_EXERCISE_. Repeat each line of the data below exactly, but skip the pictures.

_RAW DATA_.
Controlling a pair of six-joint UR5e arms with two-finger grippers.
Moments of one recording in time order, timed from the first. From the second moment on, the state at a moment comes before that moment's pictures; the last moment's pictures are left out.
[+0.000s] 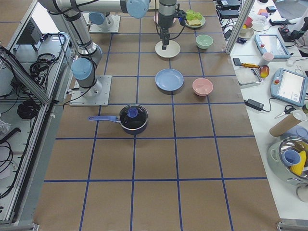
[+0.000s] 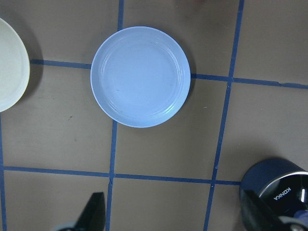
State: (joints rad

_ANSWER SECTION_.
Controlling a pair of six-joint UR5e arms with two-finger grippers.
Moments of one recording in time order, timed from the first. From the second moment on, the state at a moment comes before that moment's pictures; the last moment's pictures are left out.
[+0.000s] 
[+0.000s] 
State: (joints rad

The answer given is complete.